Author : William B. Meyer
Publisher : State University of New York Press
Page : 286 pages
File Size : 17,23 MB
Release : 2024-02-01
Category : History
ISBN : 1438496362
In 1882, Elmer Palmer was convicted of poisoning his grandfather Francis in rural northern New York State. In a famous decision in 1889, the New York Court of Appeals denied Elmer the right to inherit from Francis, even though the statute governing wills seemed to entitle him to the legacy. Twentieth-century commentators have treated Riggs v. Palmer as a model of the judicial craft and a key to understanding the nature of law itself; however, the case’s history suggests that it is neither of these things. In its own time, the decision was radically at odds with legal doctrine as then understood by American judges. Rather than a quintessentially principled ruling, it was most likely ad hoc and ad hominem, concocted to thwart a particular individual thought to have been punished too lightly for his crime.

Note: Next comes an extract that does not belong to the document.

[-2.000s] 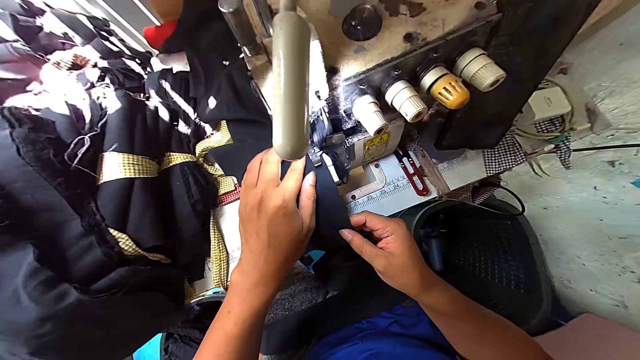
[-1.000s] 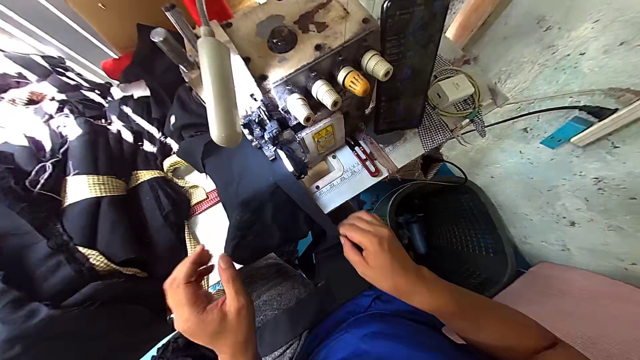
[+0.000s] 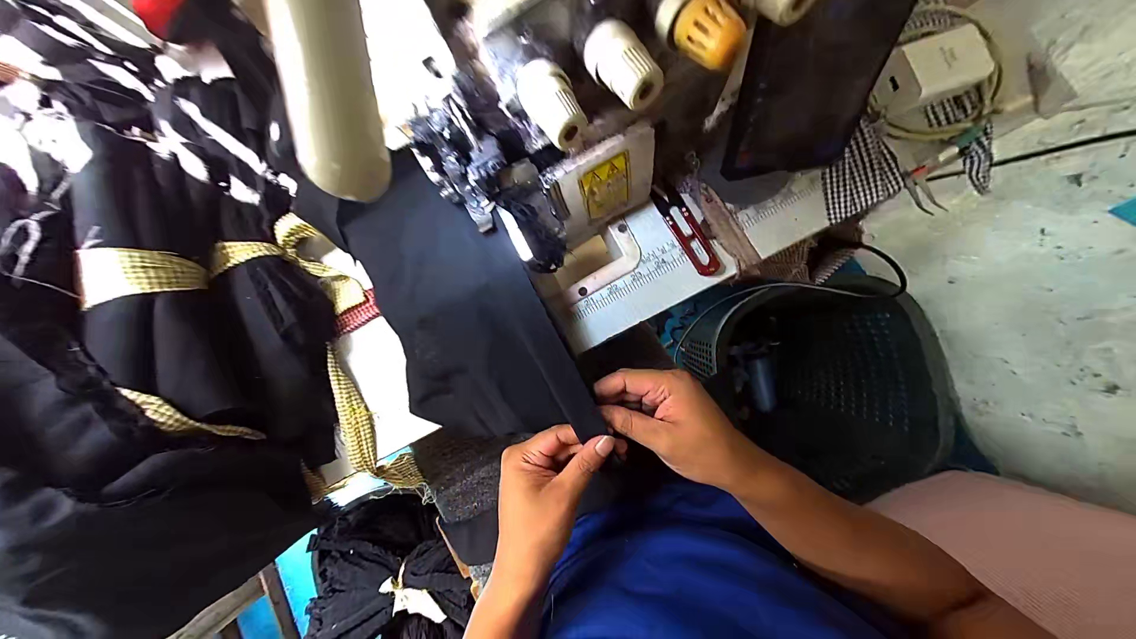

The book illustrates the value of two approaches to interpreting decisions, those of "case biography" and "legal archaeology." Both draw upon historical sources neglected in conventional legal scholarship. In doing so, they may challenge—or confirm—the validity as precedent today of classic cases from the past.
Author : Abbott Lowell Cummings
Publisher :
Page : 896 pages
File Size : 18,56 MB
Release : 2001
Category : Reference
ISBN :
John Comins was born in about 1668. He married Mary in about 1691in Woburn, Massachusetts. They had nine children. He died in 1751. Descendants and relatives lived mainly in Massachusetts, Maine, Connecticut, New Hampshire, Vermont, New York, Ohio, Michigan, Illinois, Pennsylvania and Kansas.